Stored items from a collection:
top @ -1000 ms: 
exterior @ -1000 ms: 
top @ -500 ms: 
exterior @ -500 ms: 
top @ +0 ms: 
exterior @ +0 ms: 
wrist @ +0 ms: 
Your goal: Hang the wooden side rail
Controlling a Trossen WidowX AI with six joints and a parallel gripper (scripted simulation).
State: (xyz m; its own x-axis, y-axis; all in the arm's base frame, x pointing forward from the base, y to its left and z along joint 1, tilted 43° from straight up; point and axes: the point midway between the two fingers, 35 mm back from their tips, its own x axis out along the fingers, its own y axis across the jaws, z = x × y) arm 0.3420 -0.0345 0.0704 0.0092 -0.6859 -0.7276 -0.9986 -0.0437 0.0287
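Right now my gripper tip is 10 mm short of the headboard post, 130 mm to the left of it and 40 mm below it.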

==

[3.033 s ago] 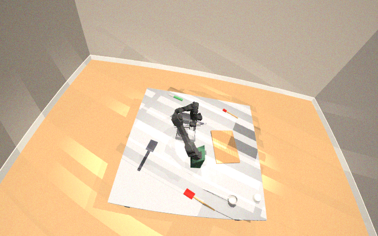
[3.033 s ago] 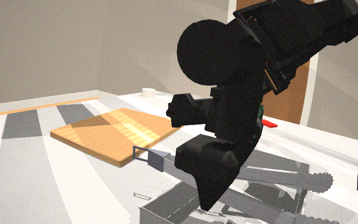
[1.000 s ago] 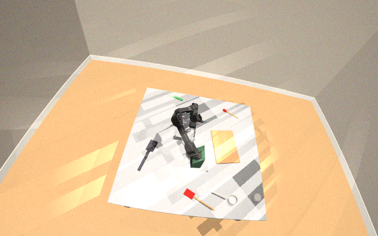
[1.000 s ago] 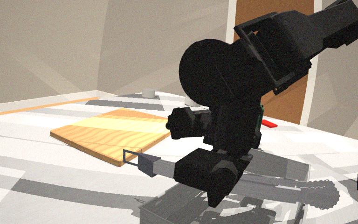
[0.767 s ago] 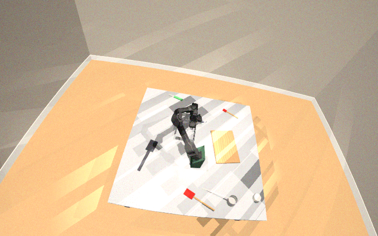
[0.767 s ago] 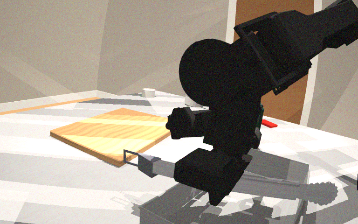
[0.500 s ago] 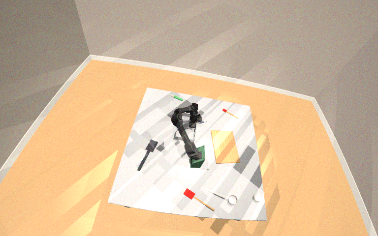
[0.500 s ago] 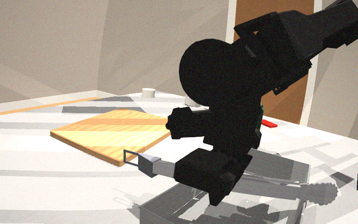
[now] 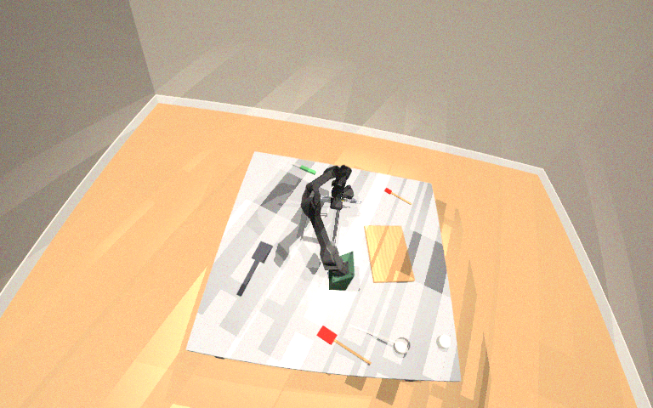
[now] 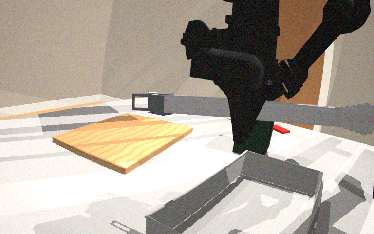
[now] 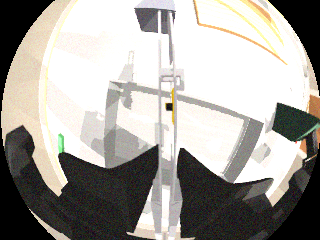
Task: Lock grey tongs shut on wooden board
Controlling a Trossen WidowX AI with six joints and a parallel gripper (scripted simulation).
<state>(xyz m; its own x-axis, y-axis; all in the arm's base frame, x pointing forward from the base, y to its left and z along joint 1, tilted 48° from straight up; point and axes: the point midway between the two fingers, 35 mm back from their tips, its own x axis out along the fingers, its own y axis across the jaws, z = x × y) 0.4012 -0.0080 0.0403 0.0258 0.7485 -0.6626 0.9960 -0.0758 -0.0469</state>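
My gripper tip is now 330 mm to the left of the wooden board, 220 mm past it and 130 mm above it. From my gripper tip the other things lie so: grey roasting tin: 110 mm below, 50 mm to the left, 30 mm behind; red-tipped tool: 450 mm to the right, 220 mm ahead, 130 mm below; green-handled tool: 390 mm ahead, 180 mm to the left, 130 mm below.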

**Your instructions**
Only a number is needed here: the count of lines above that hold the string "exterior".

**Answer for the task**
3